My Profile Photo

ML ideabook


A notebook for Coursera Machine Learning course ideas


Tiny tiny edit

So this week is going to be quite easy, only modifying a bit will do the work. Let’s take a look at my code.

LIBNAME mydata "/courses/d1406ae5ba27fe300 " access=readonly;

*** Make sure to establish your own lib, 'work' is temporary;
libname worklib '~/worklib'; 


ods html close;
ods html;
proc format;
*** So we want the output look nicer with these custom formats;

	value AMP	1='Yes'
				2='No'
				9='Unknown';
	value inc	0=' $0 (No personal income)'
				1= '$1 to $4,999'
				2= '$5,000 to $7,999'
				3= '$8,000 to $9,999'
				4= '$10,000 to $12,999'
				5= '$13,000 to $14,999'
				6= '$15,000 to $19,999'
				7= '$20,000 to $24,999'
				8= '$25,000 to $29,999'
				9= '$30,000 to $34,999'
				10='$35,000 to $39,999'
				11='$40,000 to $49,999'
				12='$50,000 to $59,999'
				13='$60,000 to $69,999'
				14='$70,000 to $79,999'
				15='$80,000 to $89,999'
				16='$90,000 to $99,999'
				17='$100,000 or more';
	value ofn	1= 'Every day'
				2= 'Nearly every day'
				3= '3 to 4 times a week'
				4= '1 to 2 times a week'
				5= '2 to 3 times a month'
				6= 'Once a month'
				7= '7 to 11 times a year'
				8= '3 to 6 times a year'
				9= '2 times a year'
				10= 'Once a year'
				99= 'Unknown';
run;

data worklib.working;
	set mydata.nesarc_pds;
		
		** Count who have tried amphetamines using a secondary var;
		if S3BQ1A4 = 1 then amped+1;
	** Another effort to make code interpretable by human;
	label 	S3BQ1A4= 'Ever used amphetamines'
			S1Q10B = 'Total personal income in last 12 months: category'
			S3BD4Q2E = 'How often used amphetamines when using the most';
		** Setting Unknown values as missing;
		select;
			** Tell me if you're REALLY unsure, not you don't use drugs;
			when (S3BD4Q2E = 99 and S3BQ1A4=9) S3BD4Q2E= .;
			when (S3BQ1A4 = 9) S3BQ1A4 = .;			
		otherwise;
		end;
	** Dangerous!
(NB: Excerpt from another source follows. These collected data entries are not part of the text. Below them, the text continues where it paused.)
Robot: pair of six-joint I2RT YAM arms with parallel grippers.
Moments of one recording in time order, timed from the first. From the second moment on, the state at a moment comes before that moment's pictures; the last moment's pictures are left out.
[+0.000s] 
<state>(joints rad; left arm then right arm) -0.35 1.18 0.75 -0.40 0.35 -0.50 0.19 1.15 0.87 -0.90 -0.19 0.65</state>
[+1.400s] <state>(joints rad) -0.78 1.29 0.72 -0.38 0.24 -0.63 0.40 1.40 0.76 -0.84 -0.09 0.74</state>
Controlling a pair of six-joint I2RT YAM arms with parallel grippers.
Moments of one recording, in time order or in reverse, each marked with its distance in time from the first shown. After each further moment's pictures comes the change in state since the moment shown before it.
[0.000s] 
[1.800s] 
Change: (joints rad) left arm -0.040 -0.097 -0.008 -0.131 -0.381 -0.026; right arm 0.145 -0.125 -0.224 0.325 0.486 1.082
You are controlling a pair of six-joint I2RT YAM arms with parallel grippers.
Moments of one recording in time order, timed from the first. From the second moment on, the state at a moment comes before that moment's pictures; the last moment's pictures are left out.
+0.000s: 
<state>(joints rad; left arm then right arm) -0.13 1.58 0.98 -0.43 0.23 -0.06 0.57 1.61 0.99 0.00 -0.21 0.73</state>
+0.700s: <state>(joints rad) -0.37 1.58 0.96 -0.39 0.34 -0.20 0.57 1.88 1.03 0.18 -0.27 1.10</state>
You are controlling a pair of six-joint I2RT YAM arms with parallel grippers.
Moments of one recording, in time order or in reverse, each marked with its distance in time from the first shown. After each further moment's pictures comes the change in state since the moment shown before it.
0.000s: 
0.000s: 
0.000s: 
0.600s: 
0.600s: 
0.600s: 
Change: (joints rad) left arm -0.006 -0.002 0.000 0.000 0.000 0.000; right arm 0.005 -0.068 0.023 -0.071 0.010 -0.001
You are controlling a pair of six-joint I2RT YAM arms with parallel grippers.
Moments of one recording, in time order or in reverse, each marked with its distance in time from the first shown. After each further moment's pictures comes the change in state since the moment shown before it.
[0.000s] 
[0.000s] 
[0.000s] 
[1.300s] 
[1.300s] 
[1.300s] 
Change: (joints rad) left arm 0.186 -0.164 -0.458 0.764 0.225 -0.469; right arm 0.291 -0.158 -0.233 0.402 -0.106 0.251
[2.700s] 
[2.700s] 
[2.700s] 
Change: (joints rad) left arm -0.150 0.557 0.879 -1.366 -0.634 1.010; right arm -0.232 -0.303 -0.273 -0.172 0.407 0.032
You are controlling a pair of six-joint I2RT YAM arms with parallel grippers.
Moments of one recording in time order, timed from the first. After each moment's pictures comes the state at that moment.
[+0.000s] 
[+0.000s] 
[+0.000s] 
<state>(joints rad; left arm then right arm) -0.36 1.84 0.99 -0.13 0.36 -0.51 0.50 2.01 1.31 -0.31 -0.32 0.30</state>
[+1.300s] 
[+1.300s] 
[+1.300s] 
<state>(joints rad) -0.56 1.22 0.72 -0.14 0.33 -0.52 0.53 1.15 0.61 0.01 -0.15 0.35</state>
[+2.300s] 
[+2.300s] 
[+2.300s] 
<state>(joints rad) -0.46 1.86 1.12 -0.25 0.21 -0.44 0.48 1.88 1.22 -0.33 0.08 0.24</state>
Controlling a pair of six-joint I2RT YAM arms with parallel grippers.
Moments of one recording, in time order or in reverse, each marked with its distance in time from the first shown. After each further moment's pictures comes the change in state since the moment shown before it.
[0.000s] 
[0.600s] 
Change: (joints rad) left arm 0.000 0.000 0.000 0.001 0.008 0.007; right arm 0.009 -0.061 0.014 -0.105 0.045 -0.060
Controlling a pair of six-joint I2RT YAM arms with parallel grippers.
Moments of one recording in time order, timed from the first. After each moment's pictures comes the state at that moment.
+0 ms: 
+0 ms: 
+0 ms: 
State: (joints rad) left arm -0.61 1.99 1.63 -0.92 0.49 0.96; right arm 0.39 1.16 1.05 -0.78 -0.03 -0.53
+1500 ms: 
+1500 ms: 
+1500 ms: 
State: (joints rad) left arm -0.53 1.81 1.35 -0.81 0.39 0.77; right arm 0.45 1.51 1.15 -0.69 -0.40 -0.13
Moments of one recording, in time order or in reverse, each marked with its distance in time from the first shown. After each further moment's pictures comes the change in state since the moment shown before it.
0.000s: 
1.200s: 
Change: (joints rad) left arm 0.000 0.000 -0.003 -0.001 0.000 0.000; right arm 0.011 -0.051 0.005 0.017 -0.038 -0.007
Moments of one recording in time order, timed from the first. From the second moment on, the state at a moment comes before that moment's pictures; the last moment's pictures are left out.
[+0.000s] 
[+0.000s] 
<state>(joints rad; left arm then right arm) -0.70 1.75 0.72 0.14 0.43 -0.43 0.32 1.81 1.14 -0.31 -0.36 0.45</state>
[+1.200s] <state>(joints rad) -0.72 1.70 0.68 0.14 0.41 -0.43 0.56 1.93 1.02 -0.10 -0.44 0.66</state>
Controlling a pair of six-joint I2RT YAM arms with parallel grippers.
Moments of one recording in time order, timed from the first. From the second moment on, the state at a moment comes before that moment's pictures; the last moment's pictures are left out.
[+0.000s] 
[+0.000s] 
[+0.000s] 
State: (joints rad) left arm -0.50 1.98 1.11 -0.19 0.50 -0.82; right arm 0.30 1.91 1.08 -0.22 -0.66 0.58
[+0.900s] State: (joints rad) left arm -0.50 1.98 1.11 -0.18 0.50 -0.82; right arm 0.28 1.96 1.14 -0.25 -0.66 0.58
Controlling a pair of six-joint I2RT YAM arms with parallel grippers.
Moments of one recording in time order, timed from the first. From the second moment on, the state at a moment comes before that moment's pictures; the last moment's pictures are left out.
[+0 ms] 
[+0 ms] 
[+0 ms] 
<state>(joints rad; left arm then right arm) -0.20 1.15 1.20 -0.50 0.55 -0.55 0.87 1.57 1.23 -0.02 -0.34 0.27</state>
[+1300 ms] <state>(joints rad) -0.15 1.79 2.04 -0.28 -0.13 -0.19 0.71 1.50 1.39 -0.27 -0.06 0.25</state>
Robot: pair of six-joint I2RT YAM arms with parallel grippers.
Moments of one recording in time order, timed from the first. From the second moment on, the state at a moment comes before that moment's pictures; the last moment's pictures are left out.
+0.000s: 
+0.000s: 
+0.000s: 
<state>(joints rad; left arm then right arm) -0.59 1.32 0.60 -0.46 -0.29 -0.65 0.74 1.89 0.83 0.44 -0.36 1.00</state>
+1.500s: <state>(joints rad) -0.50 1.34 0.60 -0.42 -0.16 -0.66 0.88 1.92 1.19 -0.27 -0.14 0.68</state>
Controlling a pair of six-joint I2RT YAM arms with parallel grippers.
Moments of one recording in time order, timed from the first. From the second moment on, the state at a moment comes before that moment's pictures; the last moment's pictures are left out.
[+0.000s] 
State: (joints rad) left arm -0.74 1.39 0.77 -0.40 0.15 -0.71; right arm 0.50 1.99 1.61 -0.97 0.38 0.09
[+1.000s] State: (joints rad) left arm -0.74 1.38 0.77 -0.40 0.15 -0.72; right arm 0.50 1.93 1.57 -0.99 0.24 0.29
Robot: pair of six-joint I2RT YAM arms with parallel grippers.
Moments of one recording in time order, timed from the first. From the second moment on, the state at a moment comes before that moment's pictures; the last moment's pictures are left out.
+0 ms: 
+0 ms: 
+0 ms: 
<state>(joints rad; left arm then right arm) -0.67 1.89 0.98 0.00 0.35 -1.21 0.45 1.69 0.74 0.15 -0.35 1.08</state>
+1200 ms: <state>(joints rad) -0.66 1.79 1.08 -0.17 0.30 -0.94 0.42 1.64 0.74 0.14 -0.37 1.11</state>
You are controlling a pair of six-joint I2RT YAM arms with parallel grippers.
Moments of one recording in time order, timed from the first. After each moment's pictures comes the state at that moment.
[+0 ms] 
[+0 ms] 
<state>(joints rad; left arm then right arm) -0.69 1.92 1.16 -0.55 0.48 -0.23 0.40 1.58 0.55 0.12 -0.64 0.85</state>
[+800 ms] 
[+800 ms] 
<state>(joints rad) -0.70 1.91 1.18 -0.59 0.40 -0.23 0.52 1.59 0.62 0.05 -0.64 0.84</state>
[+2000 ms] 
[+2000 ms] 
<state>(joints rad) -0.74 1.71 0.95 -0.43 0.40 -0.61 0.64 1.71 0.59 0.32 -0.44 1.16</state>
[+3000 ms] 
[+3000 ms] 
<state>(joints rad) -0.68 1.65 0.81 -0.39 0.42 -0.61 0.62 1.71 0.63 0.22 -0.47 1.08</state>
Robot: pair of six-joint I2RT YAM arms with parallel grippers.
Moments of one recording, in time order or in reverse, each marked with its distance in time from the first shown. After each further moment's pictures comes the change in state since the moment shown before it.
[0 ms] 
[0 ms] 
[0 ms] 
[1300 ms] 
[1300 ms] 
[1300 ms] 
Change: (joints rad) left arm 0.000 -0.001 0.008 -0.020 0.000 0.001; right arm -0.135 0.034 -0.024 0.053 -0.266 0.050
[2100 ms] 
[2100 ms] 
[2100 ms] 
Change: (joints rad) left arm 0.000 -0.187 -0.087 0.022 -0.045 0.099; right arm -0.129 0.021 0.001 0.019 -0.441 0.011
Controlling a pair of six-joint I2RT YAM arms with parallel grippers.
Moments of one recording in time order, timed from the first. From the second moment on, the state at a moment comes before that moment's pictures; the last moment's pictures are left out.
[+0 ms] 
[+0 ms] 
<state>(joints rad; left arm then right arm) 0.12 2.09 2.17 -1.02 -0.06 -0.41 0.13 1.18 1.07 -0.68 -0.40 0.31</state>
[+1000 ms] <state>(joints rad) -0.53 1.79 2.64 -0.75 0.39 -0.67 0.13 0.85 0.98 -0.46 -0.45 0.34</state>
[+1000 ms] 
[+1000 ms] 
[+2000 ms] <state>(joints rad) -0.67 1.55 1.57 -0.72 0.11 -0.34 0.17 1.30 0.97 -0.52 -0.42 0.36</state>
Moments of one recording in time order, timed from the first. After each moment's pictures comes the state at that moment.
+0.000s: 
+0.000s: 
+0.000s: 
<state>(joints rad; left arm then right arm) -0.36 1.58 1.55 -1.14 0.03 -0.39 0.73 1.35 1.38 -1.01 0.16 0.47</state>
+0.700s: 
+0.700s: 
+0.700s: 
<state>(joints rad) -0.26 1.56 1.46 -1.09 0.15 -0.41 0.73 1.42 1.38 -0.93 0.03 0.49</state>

Only do when you are sure!;
	format S3BQ1A4 AMP. S1Q10B inc. S3BD4Q2E ofn.;
run;
proc sort data=worklib.working;
	by S3BQ1A4 S3BD4Q2E S1Q10B;
proc freq;
	tables S3BQ1A4 S3BD4Q2E S1Q10B;
run;

Frequency output is here .

I created a secondary variable amped but it’s not printed though. By a simple subset in select clause, I figured out who is not taking drugs, but coded as ‘Unknown’. They are dismissed. Oh, not only from drug take frequency distribution but also set to missing (.) in ‘Do you take amphetamines?’ So all ‘Unknown’ values are regarded as missing for variable S3BQ1A4, that’s 328 of them. No changes spotted on analysis of variable S1Q10B. The subsetting was intended to contribute to clarification of variable S3BD4Q2E, those who really didn’t know how often they take amphetamines. But apparently, original dataset is clean enough that those who really took amphetamines and didn’t know the frequency are coded as ‘Unknown’, while those who never took amphetamines as missing. So the analysis for S3BD4Q2E is also unchanged.

A clean raw data source is always a time-saving prerequisite for data managers.